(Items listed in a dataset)
:::::
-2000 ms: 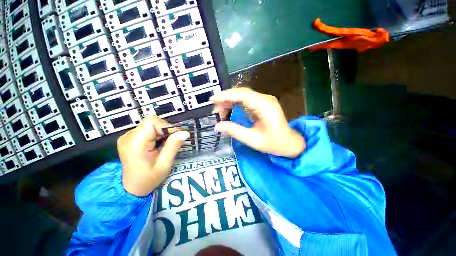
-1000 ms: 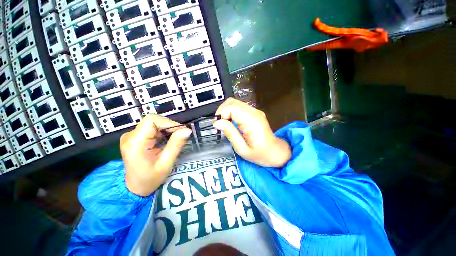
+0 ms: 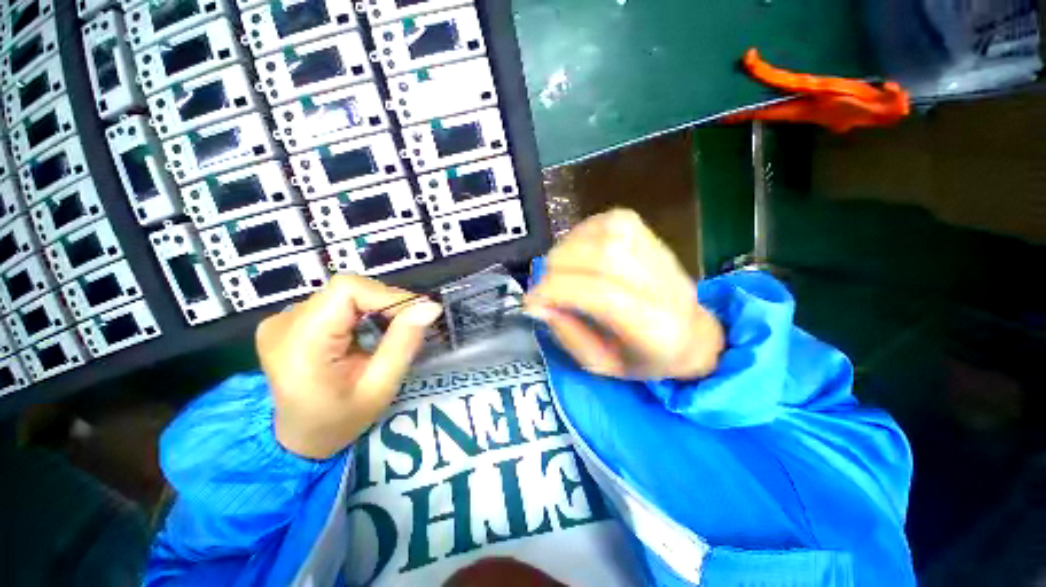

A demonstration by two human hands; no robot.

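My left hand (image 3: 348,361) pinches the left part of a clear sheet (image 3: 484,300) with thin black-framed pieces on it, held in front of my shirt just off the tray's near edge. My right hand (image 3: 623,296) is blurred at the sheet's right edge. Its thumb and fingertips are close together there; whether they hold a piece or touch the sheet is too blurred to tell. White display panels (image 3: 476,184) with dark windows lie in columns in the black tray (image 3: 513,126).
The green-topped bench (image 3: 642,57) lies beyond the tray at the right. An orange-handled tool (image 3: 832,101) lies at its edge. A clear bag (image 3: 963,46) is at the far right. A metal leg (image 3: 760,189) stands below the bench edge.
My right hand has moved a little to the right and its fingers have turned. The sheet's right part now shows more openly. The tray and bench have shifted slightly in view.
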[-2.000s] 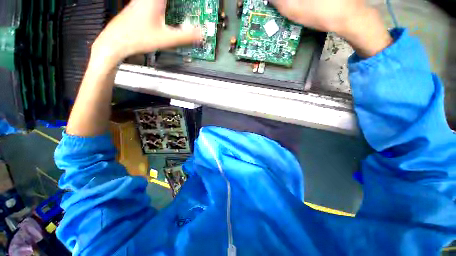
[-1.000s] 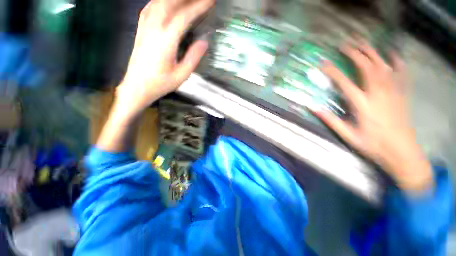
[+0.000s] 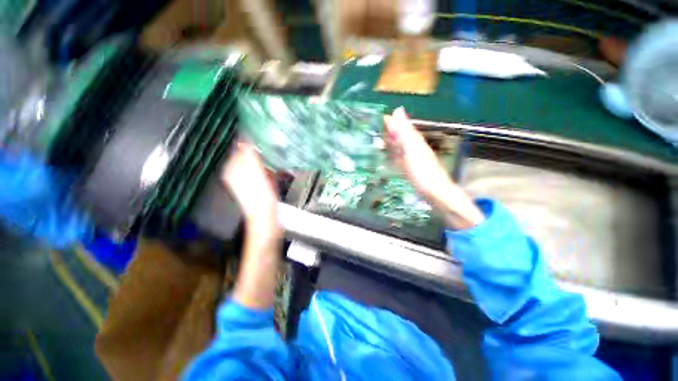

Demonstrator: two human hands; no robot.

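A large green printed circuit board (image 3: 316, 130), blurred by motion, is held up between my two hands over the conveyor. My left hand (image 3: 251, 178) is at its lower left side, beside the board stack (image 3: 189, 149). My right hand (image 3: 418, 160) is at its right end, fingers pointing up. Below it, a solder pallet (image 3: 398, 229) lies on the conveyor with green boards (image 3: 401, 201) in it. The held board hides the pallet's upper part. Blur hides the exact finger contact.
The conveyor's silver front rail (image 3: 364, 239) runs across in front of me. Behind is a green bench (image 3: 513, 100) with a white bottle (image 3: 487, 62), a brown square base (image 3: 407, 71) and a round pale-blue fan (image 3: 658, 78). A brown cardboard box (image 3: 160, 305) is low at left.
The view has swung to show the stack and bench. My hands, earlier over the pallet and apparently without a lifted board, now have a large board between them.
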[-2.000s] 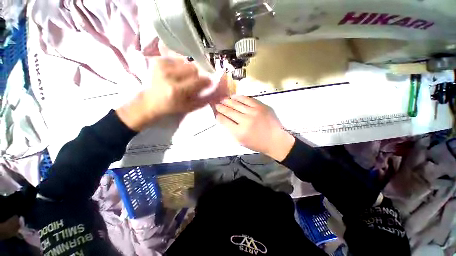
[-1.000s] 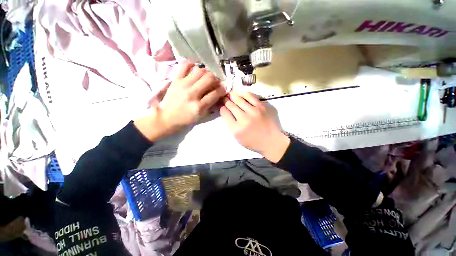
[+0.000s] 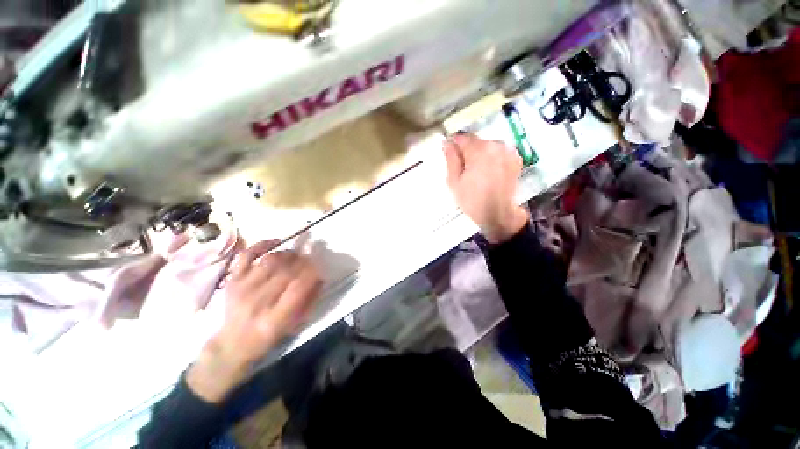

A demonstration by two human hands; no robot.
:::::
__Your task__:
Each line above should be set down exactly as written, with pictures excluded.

__Response__:
-2000 ms: 
-1000 ms: 
+0 ms: 

A demonstration by two human hands; no robot.

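My left hand (image 3: 348,361) pinches the left part of a clear sheet (image 3: 484,300) with thin black-framed pieces on it, held in front of my shirt just off the tray's near edge. My right hand (image 3: 623,296) is blurred at the sheet's right edge. Its thumb and fingertips are close together there; whether they hold a piece or touch the sheet is too blurred to tell. White display panels (image 3: 476,184) with dark windows lie in columns in the black tray (image 3: 513,126).
The green-topped bench (image 3: 642,57) lies beyond the tray at the right. An orange-handled tool (image 3: 832,101) lies at its edge. A clear bag (image 3: 963,46) is at the far right. A metal leg (image 3: 760,189) stands below the bench edge.
My right hand has moved a little to the right and its fingers have turned. The sheet's right part now shows more openly. The tray and bench have shifted slightly in view.
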[-2.000s] 
[-1.000s] 
[+0.000s] 

Demonstrator: two human hands; no robot.

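A large green printed circuit board (image 3: 316, 130), blurred by motion, is held up between my two hands over the conveyor. My left hand (image 3: 251, 178) is at its lower left side, beside the board stack (image 3: 189, 149). My right hand (image 3: 418, 160) is at its right end, fingers pointing up. Below it, a solder pallet (image 3: 398, 229) lies on the conveyor with green boards (image 3: 401, 201) in it. The held board hides the pallet's upper part. Blur hides the exact finger contact.
The conveyor's silver front rail (image 3: 364, 239) runs across in front of me. Behind is a green bench (image 3: 513, 100) with a white bottle (image 3: 487, 62), a brown square base (image 3: 407, 71) and a round pale-blue fan (image 3: 658, 78). A brown cardboard box (image 3: 160, 305) is low at left.
The view has swung to show the stack and bench. My hands, earlier over the pallet and apparently without a lifted board, now have a large board between them.
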[-2.000s] 
[-1.000s] 
[+0.000s] 

A demonstration by two human hands; no robot.

For this exercise, nothing more remains to be given.